The assessment of damages is subject to the “ceiling” on damages in defamation cases – which the the Judge suggests is now £256,000 ([26]) – although he noted that it was recently stated to be £230-240,000 in Al-Amoudi v Kifle [2011] EWHC 2037 (QB).

In other words, it might be thought that the most serious libels published to millions of people, requiring clear vindication and causing substantial distress should attract awards at the top of the scale and awards should then be scaled down accordingly.

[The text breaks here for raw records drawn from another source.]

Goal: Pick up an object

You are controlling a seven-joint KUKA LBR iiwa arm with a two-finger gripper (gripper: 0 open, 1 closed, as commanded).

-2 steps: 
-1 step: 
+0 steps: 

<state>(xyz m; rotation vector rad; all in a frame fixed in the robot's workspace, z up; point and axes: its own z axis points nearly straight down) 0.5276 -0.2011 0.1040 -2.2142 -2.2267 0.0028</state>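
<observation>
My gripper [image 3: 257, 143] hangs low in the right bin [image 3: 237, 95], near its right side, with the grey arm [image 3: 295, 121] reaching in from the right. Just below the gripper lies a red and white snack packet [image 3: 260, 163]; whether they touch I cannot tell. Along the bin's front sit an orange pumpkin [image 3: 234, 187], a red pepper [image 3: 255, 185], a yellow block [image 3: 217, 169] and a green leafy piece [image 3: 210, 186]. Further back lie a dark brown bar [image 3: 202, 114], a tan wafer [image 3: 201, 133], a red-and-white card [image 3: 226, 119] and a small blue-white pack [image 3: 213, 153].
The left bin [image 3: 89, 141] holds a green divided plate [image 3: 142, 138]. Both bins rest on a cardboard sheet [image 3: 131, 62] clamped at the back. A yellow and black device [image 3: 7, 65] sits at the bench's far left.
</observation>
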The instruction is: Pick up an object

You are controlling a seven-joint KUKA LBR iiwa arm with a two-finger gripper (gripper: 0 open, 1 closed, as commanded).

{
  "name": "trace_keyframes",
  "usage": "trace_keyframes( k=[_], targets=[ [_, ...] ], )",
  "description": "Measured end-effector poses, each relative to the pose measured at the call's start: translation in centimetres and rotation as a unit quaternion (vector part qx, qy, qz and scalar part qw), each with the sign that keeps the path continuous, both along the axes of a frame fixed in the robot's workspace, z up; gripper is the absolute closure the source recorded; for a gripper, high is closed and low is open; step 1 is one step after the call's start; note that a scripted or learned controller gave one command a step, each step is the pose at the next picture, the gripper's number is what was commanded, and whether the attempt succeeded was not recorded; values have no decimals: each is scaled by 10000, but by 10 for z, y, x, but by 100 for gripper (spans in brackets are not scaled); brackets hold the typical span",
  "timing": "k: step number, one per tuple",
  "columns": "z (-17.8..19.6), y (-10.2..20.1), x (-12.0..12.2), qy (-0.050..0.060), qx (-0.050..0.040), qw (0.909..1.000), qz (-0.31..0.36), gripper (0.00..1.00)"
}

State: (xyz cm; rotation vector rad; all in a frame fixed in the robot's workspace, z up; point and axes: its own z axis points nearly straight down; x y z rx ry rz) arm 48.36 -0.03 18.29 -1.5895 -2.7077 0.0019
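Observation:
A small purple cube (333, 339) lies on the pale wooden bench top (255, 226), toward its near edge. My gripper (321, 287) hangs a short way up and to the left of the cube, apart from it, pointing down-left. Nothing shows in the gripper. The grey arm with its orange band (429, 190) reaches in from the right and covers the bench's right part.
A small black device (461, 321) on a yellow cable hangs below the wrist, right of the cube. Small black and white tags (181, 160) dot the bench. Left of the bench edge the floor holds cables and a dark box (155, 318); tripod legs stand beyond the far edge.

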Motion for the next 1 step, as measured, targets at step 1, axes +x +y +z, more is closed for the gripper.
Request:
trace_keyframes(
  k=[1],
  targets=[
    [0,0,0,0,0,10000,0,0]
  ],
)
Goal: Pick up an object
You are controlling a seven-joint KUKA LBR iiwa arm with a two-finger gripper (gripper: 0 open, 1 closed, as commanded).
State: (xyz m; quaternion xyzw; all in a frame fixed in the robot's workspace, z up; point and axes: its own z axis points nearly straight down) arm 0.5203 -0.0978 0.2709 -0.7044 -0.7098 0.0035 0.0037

In the KC case, the libel was very serious, however, there were powerful considerations in favour of a lower award at the first stage:

  • Most importantly, the claimant was not named and so the number of publishees who identified him as the subject of the libel was small.  Most of these would have known him personally and would probably have known that the allegations were untrue.  In other words, the actual damage to reputation would not have been extensive.
  • The need for vindication would been reduced both by the small number of publishees and the fact that an apology was made an early stage.
  • Although the libel was plainly distressing the distress would be less because of the small number of publishees.

In these circumstances the Judge’s “starting point” of £150,000 seems to be very high.   The point can be tested by asking what the appropriate figure would have been if the claimant had been named and the libel published to the 1.2 million readers of the “People”.  In such a case a starting point of, say, £250,000 might have been appropriate.   It might be thought that the fact that the damaging publication was made to only a small number of people merited a much more substantial reduction.

It is interesting that a similar issue as to the proper level of damages in respect of a very restricted publication arose in the recent Cairns v Modi case ([2012] EWHC 756 (QB)) where the same judge awarded £90,000 in respect of publication to 65 individuals.

We await an appeal in the KC case with interest.